Article of the week

Myeloma Australia’s Medical and Scientific Advisory Group (MSAG) presents the article of the week.

On behalf of Myeloma Australia’s Medical and Scientific Advisory Group (MSAG) please find below our article of the week. 3-year follow up of the phase III CASTOR study with independent expert commentary provided by MSAG chair Professor H. Miles Prince AM (Research Review, Study Review).

Daratumumab, bortezomib, and dexamethasone versus bortezomib and dexamethasone in patients with previously treated multiple myeloma: three-year follow up of CASTOR

Mateos et al.
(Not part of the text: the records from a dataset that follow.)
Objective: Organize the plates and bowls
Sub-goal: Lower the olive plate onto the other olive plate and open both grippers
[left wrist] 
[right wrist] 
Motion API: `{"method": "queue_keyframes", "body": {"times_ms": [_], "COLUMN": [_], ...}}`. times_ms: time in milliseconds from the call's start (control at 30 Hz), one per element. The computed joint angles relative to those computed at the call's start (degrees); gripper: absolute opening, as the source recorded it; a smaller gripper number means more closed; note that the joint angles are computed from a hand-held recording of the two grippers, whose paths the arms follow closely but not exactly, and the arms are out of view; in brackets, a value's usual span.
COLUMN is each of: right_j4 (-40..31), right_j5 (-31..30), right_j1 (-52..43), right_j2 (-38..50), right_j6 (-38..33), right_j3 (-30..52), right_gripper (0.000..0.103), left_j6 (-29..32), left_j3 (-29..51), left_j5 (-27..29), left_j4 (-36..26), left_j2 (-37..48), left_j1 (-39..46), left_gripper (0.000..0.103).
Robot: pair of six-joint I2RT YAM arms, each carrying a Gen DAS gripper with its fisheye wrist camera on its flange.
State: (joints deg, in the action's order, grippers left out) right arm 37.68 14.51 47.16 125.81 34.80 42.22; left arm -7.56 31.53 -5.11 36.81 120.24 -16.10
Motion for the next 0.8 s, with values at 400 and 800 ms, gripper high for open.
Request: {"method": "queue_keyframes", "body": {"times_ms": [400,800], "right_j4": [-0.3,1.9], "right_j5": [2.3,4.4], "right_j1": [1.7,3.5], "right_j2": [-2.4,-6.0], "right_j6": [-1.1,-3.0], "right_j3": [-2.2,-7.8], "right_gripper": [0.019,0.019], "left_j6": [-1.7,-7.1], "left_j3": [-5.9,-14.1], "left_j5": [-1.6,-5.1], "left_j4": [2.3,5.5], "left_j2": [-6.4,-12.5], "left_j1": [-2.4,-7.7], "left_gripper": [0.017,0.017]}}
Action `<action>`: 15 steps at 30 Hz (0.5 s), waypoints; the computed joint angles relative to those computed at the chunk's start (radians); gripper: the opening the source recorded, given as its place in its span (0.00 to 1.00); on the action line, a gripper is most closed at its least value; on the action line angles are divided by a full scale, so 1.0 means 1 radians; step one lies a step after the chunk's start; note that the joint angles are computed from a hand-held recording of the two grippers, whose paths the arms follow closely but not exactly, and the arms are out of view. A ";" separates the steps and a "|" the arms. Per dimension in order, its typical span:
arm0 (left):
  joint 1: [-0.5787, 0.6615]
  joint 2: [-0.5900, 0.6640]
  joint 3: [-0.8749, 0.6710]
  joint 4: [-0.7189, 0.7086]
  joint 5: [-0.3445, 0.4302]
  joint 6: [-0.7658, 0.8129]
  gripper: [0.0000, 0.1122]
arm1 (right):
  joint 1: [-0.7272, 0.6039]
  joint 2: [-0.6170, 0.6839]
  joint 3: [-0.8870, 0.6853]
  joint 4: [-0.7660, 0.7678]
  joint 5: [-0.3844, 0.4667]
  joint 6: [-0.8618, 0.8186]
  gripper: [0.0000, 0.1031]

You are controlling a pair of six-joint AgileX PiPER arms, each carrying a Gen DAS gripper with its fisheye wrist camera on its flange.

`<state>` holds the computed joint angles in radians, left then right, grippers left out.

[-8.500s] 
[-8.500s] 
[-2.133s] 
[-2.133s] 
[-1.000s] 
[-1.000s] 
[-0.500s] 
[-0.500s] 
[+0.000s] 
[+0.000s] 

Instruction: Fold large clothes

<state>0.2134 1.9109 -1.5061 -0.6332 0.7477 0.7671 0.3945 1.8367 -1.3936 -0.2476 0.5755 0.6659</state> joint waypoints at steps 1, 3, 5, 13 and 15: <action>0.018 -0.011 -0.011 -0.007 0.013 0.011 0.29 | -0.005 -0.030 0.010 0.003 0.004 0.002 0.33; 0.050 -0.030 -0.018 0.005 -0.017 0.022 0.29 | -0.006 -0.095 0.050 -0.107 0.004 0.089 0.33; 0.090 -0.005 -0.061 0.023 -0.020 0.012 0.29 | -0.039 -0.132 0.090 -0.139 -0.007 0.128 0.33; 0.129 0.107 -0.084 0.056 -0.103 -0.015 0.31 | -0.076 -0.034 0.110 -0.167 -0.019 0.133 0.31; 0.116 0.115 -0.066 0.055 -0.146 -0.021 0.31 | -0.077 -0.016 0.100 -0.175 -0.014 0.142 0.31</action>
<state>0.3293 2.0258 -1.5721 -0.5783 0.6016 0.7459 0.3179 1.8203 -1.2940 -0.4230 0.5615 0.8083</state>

Clin Lymphoma Myeloma Leuk 2020; 20(8):509-518

Mateos, Sonneveld, Hungria, Nooka, Estell, Barreto, Corradini, Min, Medvedova, Weisel, Chiu, Schecter, Amin, Qin, Ukropec, Kobos & Spencer.

ABSTRACT Daratumumab is a human, CD38-targeted, immunoglobulin (Ig) Gk monoclonal antibody with a direct on-tumour and immunomodulatory mechanism of action. 4-6 In phase 3 trials, daratumumab-based regimens reduced either disease progression/death by ≥40%, doubled CR rates, and/or tripled minimal residual disease (MRD) negativity in patients with newly diagnosed multiple myeloma and relapsed or refractory multiple myeloma (RRMM). 1,2, 7-13 In the phase 3 CASTOR study in patients with RRMM, a regimen of daratumumab, bortezomib, and dexamethasone significantly prolonged progression-free survival (PFS) and induced higher rates of deeper responses than bortezomib and dexamethasone alone. 1, 2 In the 2-year, follow-up analysis of the CASTOR study (median follow-up of 19.4 months), median PFS was 16.7 months with daratumumab, bortezomib, and dexamethasone versus 7.1 months with bortezomib and dexamethasone alone (hazard ratio [HR] 0.31; 95% confidence interval [CI] 0.24, 0.39; p<0.0001).

EXPERT’S CONCLUDING COMMENTS This original CASTOR study publication provided practice-changing evidence of the value of adding daratumumab to bortezomib and dexamethasone. This update provides the clinician with data that solidifies some key practice points. Clearly, compared to bortezomib and dexamethasone alone, the triple-regimen has:

  • better clinical outcomes as measured by ORR, CR or better and PFS;
  • optimal benefit if utilised following failure of first-line therapy;
  • the ability to achieve deeper responses as measured by MRD analysis translating into prolonged PFS even in the patients who achieve a CR or better;
  • a toxicity profile that is very acceptable

The daratumumab, bortezomib, and dexamethasone combination is a very welcome addition to our therapeutic armamentarium and provides a meaningful improvement in outcomes particularly when used early in the patient’s disease course.